China ist schon weiter bei der Elektromobilität. Setzt Deutschland mit dem Verbrenner auf eine Technologie, von der man sich international verabschiedet?

Die chinesischen Hersteller sind weiter, weil sie keine so guten Verbrennungsmotoren bauen können. Aber ein Verbot gibt es dort nicht. Und wenn in den USA im November Donald Trump zum Präsidenten gewählt wird – was ich befürchte – dann wird es auch dort kein Verbot geben.

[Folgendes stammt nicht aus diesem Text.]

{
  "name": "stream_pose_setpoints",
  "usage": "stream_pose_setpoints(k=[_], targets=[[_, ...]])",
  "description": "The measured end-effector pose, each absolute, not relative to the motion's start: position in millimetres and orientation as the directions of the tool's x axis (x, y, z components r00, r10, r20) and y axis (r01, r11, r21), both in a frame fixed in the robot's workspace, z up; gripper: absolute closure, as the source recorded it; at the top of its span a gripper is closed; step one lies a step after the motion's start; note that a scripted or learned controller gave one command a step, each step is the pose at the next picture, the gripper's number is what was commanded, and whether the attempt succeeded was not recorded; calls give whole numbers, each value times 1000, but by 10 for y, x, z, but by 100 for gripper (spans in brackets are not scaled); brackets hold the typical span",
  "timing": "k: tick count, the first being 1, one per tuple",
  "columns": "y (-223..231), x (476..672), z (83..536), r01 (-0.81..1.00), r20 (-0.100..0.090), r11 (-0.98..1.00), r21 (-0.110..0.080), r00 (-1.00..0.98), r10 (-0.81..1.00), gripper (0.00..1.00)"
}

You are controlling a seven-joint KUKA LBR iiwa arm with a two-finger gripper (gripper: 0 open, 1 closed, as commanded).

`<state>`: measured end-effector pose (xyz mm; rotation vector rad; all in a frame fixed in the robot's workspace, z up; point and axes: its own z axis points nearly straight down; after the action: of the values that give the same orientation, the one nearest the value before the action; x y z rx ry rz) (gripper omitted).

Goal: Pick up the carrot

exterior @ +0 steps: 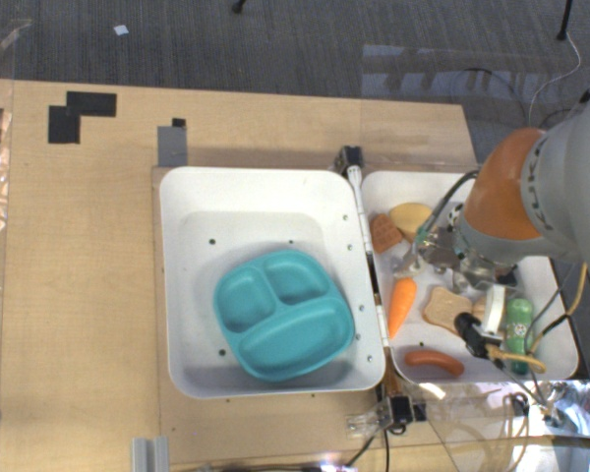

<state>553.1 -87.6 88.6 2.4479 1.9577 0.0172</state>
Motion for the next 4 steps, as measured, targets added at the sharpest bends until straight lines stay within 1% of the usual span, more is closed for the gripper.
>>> stream_pose_setpoints(k=[1, 2, 3, 4], targets=[[-860, 5563, 1013, 976, 7, -218, 19, 218, 976, 100], [-862, 5560, 1007, 976, 7, -219, 19, 219, 976, 0], [-825, 5175, 889, 932, 5, -361, 17, 361, 932, 0], [-849, 4944, 887, 651, 13, -759, 9, 759, 651, 0]])
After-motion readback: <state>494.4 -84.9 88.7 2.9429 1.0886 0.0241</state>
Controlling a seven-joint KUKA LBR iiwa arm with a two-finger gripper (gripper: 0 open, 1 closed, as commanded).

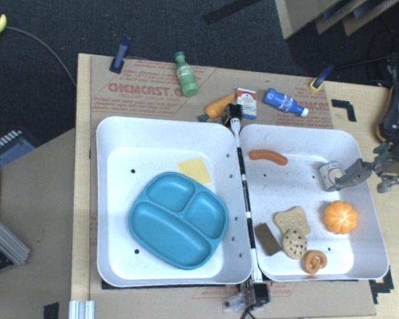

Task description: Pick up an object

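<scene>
The arm enters at the right edge, where most of it is cut off. The gripper (350,173) reaches over the right bin (304,139) at its upper right side. Whether its grey fingers are spread or pressed together cannot be told at this resolution. Just beside the fingertips lies a small white-and-red packet (329,174), its label too blurred to read; contact cannot be confirmed.

The right bin also holds a sausage (268,156), an orange (340,217), a bread slice (292,220), a speckled cookie (294,243), a brown bar (267,239) and a small glazed ring (313,261).

The left bin (111,148) holds a blue divided plate (177,218) and a yellow cheese slice (195,169), one corner touching the plate rim.

Behind the bins on the bench (94,99) lie a green bottle (186,74), a blue bottle (285,102), a small carton (246,102) and an orange item (220,106), partly hidden.
</scene>
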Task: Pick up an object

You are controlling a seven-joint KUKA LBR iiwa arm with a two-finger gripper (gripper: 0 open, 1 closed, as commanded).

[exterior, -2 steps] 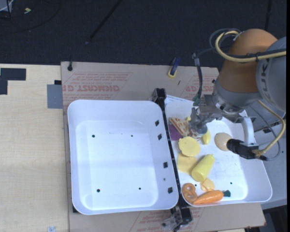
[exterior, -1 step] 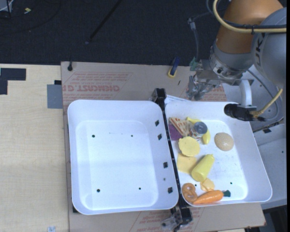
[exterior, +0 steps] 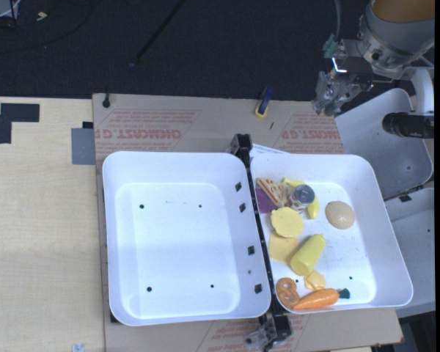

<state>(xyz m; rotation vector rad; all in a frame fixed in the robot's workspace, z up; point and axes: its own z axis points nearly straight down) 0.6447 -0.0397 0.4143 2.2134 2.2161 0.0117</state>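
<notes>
1. Brown cardboard (exterior: 169, 127) covered the bench beneath two white bins.
2. Whether the gripper (exterior: 330, 101) was clenched or released could not be told; it hung above the cardboard, behind the right bin (exterior: 378, 196).
3. That bin held a carrot (exterior: 317, 298), yellow cylinder (exterior: 307, 254) and beige egg (exterior: 339, 215).
4. Beside it lay the left bin (exterior: 117, 196).

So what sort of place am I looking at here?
Probably a robotics lab bin-picking bench: two white bins side by side on a cardboard sheet, toy food such as a carrot in the right bin, and the arm's gripper above its far edge.
</notes>
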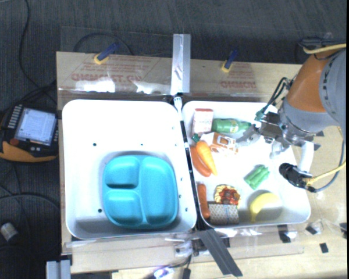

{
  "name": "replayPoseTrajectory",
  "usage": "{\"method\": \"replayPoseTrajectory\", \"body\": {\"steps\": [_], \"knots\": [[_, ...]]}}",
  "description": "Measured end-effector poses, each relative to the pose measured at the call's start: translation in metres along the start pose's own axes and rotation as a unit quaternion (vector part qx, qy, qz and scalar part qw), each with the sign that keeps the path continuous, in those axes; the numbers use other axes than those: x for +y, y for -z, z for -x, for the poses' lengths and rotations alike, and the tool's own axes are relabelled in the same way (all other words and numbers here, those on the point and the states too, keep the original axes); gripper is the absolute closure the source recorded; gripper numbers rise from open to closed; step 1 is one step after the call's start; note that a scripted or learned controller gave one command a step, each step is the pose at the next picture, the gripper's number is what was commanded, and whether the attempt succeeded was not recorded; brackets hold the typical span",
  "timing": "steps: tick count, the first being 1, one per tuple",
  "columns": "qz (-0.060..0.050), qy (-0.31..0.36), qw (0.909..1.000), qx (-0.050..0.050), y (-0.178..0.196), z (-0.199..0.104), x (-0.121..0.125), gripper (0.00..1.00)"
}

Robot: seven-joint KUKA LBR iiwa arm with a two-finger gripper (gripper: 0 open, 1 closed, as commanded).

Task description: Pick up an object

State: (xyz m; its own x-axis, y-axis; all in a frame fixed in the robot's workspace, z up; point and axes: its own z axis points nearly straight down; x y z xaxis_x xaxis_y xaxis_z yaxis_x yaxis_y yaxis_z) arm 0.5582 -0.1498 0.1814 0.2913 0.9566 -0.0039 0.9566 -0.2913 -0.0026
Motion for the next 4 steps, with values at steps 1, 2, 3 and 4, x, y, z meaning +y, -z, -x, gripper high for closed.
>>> {"method": "replayPoseTrajectory", "body": {"steps": [1, 2, 3, 4], "knots": [[0.001, 0.022, 0.9997, 0.002, -0.088, 0.039, -0.002, 0.0], [0.009, -0.01, 0.9999, 0.0, -0.091, 0.004, -0.043, 0.0], [0.008, -0.01, 0.9999, 0.001, -0.082, 0.003, -0.043, 1.0], [0.0, -0.065, 0.9979, 0.0, 0.032, -0.049, -0.053, 1.0]]}}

Die Idee dahinter war ja, dass Europa 2045 klimaneutral werden soll. Wie kann das trotzdem funktionieren?

Ich glaube nicht wirklich, dass das gelingt. Natürlich bin ich für Klimaschutz und sehe die Folgen des Klimawandels. Aber es passiert relativ wenig in China, Indien und den USA, die zusammen für 65 Prozent des CO2-Ausstoßes weltweit stehen. Zu glauben, dass wir dieses globale Thema über Datumsgrenzen regeln können, ist total naiv.

Genau das ist doch die Planbarkeit der Transformation, die Unternehmensverbände immer fordern.

Die ist doch kläglich gescheitert. Schon die Bundeskanzlerin wollte bis 2020 eine Million Elektroautos auf die Straße bringen – ohne Erfolg. Man kann Anreize für klimafreundliche Technologien setzen, mit entsprechenden Subventionen. Der Inflation Reduction Act in den USA führt zu hohen Investitionen in klimafreundliche Technologien, das lockt auch deutsche Firmen an.

Wollen Sie wirklich mit mehr Subventionen die Staatsausgaben und die Verschuldung erhöhen?

Nein. Man muss die Mittel nur vernünftig umverteilen. Wieso bezahlen wir beispielsweise noch Entwicklungshilfe an Indien? Die fliegen zum Mond, das ist ein technisch hochentwickeltes Land. Die Diesel-Subventionen könnte man auch streichen, aber mit einer ausreichend langen Übergangsfrist. Es war ein Riesenfehler, das im Dezember für die Landwirte von einem Tag auf den anderen zu tun.

Sie stellen sich an diesem Freitag zur Wiederwahl als Gesamtmetall-Präsident, obwohl sie nicht mehr Chef eines Metallunternehmens sind. Gab es dagegen Widerstände?

Im Gegenteil: Ich wurde gefragt, ob ich weitermache. Da ich jetzt als Senior Adviser für eine Unternehmensberatung tätig bin, sehe ich noch mehr metallverarbeitende Betriebe als früher. Ich werde auch sicher noch die eine oder andere Aufsichtsratstätigkeit übernehmen.